Universal temperature corrections to Fermi liquid theory in an interacting electron system

TL;DR

This paper analytically derives the temperature dependence of effective mass and quasiparticle renormalization in an electron liquid with Coulomb interactions, revealing universal, dimension-specific temperature corrections and non-monotonic behavior in two dimensions.

Contribution

It provides the first analytical calculation of temperature corrections to effective mass and quasiparticle renormalization in Coulomb-interacting electron liquids in 2D and 3D, including universal coefficients.

Findings

Linear temperature correction to effective mass in 2D.

T^2 Log(1/T) correction in 3D.

Non-monotonic effective mass temperature dependence in 2D.

Abstract

We calculate analytically the effective mass and the quasiparticle renormalization factor in an electron liquid with long-range Coulomb interactions between electrons in two and three dimensions in the leading order density expansion.
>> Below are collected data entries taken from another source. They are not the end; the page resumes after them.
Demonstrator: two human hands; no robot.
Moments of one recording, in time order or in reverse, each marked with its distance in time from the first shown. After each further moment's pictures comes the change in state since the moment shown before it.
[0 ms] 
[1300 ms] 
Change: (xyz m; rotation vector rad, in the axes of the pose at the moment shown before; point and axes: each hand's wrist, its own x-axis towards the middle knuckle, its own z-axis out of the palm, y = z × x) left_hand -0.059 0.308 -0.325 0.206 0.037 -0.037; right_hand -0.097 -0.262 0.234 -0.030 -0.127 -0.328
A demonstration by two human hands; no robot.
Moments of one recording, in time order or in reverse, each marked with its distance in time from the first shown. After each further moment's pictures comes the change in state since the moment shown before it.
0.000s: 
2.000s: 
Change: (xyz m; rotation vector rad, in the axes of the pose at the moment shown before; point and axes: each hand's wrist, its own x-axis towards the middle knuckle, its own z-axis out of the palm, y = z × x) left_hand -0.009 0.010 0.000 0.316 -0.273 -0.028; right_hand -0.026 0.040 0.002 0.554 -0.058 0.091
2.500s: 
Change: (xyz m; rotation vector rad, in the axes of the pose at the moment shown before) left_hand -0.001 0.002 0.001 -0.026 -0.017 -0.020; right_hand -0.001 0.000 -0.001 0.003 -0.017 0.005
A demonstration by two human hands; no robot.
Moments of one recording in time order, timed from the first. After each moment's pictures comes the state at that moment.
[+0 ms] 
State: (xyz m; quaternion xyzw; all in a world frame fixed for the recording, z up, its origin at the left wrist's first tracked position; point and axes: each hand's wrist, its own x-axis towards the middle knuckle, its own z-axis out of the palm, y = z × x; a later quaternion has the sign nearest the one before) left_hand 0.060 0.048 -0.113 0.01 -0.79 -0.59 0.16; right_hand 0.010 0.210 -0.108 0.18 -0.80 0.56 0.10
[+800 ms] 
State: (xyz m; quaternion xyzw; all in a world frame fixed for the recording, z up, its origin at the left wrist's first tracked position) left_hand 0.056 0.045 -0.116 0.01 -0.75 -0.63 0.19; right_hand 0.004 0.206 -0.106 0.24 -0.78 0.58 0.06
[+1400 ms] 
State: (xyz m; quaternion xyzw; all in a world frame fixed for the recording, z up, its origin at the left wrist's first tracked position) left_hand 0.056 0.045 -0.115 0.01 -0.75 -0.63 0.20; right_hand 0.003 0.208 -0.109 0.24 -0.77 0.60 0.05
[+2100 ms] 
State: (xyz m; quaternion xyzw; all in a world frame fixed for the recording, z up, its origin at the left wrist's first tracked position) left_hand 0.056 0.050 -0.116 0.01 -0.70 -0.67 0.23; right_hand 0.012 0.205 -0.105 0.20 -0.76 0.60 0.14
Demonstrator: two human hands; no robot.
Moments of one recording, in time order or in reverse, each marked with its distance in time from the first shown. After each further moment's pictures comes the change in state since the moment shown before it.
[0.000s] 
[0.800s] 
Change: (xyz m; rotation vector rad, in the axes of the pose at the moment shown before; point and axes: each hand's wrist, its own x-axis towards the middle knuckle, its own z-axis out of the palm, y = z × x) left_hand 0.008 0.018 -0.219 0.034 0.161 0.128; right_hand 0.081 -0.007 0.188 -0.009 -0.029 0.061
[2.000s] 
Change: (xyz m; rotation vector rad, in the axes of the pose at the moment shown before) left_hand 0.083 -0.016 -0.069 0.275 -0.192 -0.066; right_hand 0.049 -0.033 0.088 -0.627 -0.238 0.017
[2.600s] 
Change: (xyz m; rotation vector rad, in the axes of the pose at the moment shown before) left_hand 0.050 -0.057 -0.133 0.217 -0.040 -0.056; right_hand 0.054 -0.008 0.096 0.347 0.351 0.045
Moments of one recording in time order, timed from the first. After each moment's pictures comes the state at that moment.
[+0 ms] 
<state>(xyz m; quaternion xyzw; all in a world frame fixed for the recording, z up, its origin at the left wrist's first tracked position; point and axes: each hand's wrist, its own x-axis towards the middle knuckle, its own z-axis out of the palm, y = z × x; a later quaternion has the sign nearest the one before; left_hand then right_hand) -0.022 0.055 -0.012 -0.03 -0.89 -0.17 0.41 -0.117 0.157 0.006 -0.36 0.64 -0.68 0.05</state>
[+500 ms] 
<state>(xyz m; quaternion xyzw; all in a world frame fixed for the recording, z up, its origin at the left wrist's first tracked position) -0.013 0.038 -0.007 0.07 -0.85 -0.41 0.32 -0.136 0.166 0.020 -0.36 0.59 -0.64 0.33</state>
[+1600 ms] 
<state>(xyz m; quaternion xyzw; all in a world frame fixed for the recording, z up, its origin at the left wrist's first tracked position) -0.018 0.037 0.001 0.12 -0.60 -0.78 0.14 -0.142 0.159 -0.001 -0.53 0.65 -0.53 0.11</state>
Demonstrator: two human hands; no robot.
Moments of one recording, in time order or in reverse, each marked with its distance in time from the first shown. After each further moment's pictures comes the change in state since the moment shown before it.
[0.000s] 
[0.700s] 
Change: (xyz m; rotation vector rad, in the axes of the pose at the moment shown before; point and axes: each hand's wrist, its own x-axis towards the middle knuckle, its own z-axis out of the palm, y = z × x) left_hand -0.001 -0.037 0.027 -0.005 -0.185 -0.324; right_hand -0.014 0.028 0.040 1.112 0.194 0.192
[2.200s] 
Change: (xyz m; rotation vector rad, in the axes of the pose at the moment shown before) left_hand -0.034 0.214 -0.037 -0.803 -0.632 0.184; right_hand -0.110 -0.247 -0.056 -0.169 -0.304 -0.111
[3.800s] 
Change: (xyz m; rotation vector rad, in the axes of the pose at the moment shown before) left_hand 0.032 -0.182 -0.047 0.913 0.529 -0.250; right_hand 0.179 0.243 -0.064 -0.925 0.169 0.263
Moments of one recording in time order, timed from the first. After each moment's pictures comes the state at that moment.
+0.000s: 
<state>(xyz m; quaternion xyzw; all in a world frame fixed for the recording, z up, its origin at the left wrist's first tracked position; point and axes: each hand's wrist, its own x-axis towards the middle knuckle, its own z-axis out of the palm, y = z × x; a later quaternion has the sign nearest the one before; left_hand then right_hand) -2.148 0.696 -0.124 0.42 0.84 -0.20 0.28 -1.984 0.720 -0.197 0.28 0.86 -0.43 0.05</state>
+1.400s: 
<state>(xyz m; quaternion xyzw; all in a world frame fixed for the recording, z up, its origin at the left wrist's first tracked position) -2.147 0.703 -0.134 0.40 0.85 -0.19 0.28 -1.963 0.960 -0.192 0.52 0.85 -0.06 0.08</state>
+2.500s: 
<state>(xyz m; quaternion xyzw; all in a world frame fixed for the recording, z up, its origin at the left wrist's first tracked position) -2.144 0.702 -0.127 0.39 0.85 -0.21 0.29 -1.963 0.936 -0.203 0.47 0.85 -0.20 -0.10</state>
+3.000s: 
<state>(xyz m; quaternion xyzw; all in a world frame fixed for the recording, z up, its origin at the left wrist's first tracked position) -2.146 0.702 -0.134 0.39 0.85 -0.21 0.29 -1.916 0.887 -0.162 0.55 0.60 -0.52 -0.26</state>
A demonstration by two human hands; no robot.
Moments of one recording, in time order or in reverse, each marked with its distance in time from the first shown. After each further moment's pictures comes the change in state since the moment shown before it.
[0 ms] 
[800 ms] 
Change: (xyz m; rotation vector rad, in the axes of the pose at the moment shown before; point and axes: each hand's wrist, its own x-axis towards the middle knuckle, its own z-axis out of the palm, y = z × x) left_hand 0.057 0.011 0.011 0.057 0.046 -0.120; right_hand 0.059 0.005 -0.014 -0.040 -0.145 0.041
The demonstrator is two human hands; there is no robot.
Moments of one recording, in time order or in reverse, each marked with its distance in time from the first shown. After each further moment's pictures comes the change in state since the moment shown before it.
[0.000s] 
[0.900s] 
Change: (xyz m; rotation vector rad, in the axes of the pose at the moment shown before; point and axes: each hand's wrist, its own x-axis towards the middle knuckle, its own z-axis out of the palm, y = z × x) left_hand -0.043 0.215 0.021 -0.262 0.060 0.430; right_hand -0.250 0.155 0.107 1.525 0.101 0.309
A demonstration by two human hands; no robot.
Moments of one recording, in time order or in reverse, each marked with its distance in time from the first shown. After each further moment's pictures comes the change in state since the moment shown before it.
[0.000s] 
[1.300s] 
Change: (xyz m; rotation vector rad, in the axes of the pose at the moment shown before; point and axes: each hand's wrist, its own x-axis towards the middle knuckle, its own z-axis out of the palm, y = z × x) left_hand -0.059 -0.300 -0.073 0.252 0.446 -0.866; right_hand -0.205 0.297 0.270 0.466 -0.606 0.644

We concentrate on the temperature dependence of the effective mass in the limit (T/T_F)<<r_s<<1 and show that the leading temperature correction is linear in two dimensions and proportional to T^2 Log(1/T) in three dimensions (positive in both cases). We explicitly calculate the coefficients, which are shown to be universal density independent parameters of the order of unity. The singular temperature corrections are due to the singularity in the dynamic dielectric function. In two dimensions, we predict a non-monotonic effective mass temperature dependence and find that the maximum occurs at a temperature T* ~ (T_F r_s)/Log(1/r_s). We also study the quasiparticle renormalization factor in both three and two dimensions.